The fate of the vote was uncertain as recently as Tuesday morning. Conservative Sen. Rand Paul (R-Ky.), moderate Sen. Shelley Moore Capito (R-W.Va.) and vulnerable incumbent Sen. Dean Heller (R-Nev.) waited until the final hours before the vote to announce they would support opening debate on the bill.
Paul’s vote was conditioned on the party agreeing to move quickly to a vote on repealing without a replacement. The other amendment would be a leadership-designed repeal and replace bill, he said.
Heller said his support for whatever emerges later is not assured.

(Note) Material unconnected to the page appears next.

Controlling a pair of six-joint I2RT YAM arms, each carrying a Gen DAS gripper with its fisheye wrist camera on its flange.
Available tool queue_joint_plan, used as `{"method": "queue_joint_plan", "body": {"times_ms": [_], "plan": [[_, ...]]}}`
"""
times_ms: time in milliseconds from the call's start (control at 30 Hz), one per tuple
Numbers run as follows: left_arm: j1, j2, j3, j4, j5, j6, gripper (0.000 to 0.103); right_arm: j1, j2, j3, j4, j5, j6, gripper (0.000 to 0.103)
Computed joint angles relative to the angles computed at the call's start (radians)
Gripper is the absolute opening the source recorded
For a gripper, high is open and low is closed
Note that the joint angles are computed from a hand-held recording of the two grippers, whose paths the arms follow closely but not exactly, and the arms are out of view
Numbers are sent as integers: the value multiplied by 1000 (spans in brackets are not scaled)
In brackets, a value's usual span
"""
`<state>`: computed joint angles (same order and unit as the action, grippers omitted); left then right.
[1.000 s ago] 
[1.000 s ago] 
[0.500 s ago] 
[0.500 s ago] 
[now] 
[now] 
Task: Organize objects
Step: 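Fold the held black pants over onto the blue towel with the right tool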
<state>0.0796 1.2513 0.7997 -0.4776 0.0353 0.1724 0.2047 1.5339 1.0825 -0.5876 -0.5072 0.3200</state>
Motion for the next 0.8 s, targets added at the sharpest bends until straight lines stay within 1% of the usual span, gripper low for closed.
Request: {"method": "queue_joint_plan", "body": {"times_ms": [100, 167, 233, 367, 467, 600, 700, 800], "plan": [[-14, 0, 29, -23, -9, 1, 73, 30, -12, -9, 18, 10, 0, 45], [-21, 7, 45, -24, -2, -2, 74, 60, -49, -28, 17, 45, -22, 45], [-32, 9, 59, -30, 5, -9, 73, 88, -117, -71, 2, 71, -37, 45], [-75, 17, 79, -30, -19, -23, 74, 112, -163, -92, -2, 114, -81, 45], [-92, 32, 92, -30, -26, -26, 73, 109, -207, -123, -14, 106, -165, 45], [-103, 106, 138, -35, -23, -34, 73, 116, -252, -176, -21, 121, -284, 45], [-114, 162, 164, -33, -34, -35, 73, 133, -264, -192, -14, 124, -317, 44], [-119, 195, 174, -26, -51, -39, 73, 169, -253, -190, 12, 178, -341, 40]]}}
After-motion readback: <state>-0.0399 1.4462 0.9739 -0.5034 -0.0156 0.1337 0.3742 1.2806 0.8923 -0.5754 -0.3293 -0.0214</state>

“If the final product isn’t improved for the state of Nevada, then I will not vote for it; if it is improved, I will support it,” Heller said.
Capito said she is “committed to reforming our health care system” while also addressing her concerns, which have centered on Medicaid.
Johnson declined to reveal how he would vote up to 20 minutes before the vote started. “No comment,” he repeatedly told reporters.
McConnell and his leadership team threw everything they had at wavering senators: the threat of political disaster if they fail, an open amendment process to allow their ideas to be debated — and the argument that a flawed Senate bill can be fixed later in conference negotiations with the House. Even McCain’s return was used as a sign of positive momentum.
“If we can get the bill through the Senate we can start negotiations with the House,” Cornyn said.